[Work instruction] Your task is to gather the lines below that hold the string "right".

··· Input records

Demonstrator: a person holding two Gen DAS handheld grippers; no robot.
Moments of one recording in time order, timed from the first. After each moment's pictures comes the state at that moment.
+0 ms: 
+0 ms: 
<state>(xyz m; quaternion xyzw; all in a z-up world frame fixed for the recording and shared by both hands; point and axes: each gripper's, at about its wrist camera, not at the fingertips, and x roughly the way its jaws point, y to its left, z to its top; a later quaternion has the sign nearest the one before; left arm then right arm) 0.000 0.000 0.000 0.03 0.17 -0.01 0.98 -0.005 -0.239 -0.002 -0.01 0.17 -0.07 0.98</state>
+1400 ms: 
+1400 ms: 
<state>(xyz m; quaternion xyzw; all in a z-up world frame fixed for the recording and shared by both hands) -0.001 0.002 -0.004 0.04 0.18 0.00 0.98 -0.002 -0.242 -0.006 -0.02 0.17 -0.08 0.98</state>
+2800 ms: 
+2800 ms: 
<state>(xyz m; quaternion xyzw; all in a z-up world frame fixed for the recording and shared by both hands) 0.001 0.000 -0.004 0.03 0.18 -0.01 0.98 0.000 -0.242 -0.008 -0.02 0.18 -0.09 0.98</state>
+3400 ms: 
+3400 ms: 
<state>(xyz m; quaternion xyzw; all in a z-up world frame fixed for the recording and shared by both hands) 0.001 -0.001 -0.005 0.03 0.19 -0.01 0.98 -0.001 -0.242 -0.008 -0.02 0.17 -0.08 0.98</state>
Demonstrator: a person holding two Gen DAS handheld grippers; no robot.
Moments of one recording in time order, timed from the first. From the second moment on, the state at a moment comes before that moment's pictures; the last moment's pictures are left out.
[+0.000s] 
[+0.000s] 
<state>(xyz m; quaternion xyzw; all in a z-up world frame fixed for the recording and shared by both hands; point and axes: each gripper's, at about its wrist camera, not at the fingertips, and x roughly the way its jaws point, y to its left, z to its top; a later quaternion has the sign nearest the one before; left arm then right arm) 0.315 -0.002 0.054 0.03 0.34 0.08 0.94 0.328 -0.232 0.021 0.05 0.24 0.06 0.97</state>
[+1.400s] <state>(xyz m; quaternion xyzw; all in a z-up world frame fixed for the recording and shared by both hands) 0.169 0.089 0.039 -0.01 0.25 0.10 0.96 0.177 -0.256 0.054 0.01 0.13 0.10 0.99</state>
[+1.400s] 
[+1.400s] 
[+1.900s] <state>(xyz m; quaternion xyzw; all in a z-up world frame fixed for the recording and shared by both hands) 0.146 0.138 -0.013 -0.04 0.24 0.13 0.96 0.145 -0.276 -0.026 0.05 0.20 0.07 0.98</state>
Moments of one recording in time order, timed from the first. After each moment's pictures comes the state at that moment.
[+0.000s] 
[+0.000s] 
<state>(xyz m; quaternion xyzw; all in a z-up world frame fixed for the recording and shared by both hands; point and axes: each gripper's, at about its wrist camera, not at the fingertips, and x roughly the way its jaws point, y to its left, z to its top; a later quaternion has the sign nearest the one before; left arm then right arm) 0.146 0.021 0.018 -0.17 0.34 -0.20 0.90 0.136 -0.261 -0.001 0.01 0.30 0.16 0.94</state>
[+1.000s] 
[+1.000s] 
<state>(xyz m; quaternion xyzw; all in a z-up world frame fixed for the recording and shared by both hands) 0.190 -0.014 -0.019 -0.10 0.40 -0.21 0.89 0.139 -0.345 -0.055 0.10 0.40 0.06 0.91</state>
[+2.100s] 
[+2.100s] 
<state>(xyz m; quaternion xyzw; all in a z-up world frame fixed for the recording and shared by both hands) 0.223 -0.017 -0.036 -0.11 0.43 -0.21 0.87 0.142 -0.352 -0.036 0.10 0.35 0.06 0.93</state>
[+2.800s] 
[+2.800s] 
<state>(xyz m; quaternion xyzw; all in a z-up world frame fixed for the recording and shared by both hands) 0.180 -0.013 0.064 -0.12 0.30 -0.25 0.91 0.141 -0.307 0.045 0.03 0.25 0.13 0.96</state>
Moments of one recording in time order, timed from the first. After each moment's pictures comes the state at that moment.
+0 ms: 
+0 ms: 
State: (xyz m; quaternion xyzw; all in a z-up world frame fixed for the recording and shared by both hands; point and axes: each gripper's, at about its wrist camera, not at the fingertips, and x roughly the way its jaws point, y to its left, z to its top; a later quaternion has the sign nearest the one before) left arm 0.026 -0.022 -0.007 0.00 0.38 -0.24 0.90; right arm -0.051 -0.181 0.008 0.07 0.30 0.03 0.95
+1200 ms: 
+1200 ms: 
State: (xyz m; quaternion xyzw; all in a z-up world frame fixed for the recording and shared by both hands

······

[Solution]
<state>(xyz m; quaternion xyzw; all in a z-up world frame fixed for the recording and shared by both hands; point and axes: each gripper's, at about its wrist camera, not at the fingertips, and x roughly the way its jaws point, y to its left, z to its top; a later quaternion has the sign nearest the one before; left arm then right arm) 0.000 0.000 0.000 0.03 0.17 -0.01 0.98 -0.005 -0.239 -0.002 -0.01 0.17 -0.07 0.98</state>
<state>(xyz m; quaternion xyzw; all in a z-up world frame fixed for the recording and shared by both hands; point and axes: each gripper's, at about its wrist camera, not at the fingertips, and x roughly the way its jaws point, y to its left, z to its top; a later quaternion has the sign nearest the one before; left arm then right arm) 0.315 -0.002 0.054 0.03 0.34 0.08 0.94 0.328 -0.232 0.021 0.05 0.24 0.06 0.97</state>
<state>(xyz m; quaternion xyzw; all in a z-up world frame fixed for the recording and shared by both hands; point and axes: each gripper's, at about its wrist camera, not at the fingertips, and x roughly the way its jaws point, y to its left, z to its top; a later quaternion has the sign nearest the one before; left arm then right arm) 0.146 0.021 0.018 -0.17 0.34 -0.20 0.90 0.136 -0.261 -0.001 0.01 0.30 0.16 0.94</state>
State: (xyz m; quaternion xyzw; all in a z-up world frame fixed for the recording and shared by both hands; point and axes: each gripper's, at about its wrist camera, not at the fingertips, and x roughly the way its jaws point, y to its left, z to its top; a later quaternion has the sign nearest the one before) left arm 0.026 -0.022 -0.007 0.00 0.38 -0.24 0.90; right arm -0.051 -0.181 0.008 0.07 0.30 0.03 0.95

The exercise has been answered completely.